Requirement: Repeat each line of the records below exactly.

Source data
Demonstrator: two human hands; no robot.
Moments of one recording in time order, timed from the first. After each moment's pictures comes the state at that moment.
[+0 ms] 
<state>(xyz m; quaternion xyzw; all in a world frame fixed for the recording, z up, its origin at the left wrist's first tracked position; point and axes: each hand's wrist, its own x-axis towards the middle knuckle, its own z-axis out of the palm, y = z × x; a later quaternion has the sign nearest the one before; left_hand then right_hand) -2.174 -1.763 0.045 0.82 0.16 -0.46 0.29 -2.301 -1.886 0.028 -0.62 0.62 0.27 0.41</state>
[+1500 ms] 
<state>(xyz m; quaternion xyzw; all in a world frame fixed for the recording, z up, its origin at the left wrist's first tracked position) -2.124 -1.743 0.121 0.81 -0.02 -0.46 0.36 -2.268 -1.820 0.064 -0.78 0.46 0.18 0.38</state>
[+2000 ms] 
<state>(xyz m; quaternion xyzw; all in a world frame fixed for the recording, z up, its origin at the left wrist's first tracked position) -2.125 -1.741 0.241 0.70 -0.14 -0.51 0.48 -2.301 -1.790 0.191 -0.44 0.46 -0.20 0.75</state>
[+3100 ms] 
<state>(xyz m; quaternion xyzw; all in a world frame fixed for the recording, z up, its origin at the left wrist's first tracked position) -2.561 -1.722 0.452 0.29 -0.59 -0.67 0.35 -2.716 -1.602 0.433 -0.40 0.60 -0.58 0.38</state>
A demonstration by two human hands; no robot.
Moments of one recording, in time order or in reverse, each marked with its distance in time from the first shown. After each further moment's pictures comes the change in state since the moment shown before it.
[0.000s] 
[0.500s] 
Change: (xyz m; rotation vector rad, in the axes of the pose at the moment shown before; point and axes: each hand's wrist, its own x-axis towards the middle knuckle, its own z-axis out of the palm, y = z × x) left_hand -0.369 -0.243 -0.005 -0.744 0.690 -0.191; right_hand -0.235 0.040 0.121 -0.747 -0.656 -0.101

Solution to this task:
Demonstrator: two human hands; no robot.
Moments of one recording in time order, timed from the first. After each moment's pictures comes the state at that moment.
[+0 ms] 
<state>(xyz m; quaternion xyzw; all in a world frame fixed for the recording, z up, its origin at the left wrist's first tracked position; point and axes: each hand's wrist, its own x-axis towards the middle knuckle, its own z-axis out of the palm, y = z × x; a later quaternion has the sign nearest the one before; left_hand then right_hand) -2.174 -1.763 0.045 0.82 0.16 -0.46 0.29 -2.301 -1.886 0.028 -0.62 0.62 0.27 0.41</state>
[+1500 ms] 
<state>(xyz m; quaternion xyzw; all in a world frame fixed for the recording, z up, its origin at the left wrist's first tracked position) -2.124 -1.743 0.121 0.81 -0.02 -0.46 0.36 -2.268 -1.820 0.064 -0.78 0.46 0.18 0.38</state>
[+2000 ms] 
<state>(xyz m; quaternion xyzw; all in a world frame fixed for the recording, z up, its origin at the left wrist's first tracked position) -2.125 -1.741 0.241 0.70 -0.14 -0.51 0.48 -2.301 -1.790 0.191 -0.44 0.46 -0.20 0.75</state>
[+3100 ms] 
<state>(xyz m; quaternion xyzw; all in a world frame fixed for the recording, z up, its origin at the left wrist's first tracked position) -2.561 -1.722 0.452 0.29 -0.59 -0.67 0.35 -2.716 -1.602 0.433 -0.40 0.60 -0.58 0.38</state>
A demonstration by two human hands; no robot.
Moments of one recording, in time order or in reverse, each marked with its distance in time from the first shown. After each further moment's pictures comes the change in state since the moment shown before it.
[0.000s] 
[0.500s] 
Change: (xyz m; rotation vector rad, in the axes of the pose at the moment shown before; point and axes: each hand's wrist, its own x-axis towards the middle knuckle, its own z-axis out of the palm, y = z × x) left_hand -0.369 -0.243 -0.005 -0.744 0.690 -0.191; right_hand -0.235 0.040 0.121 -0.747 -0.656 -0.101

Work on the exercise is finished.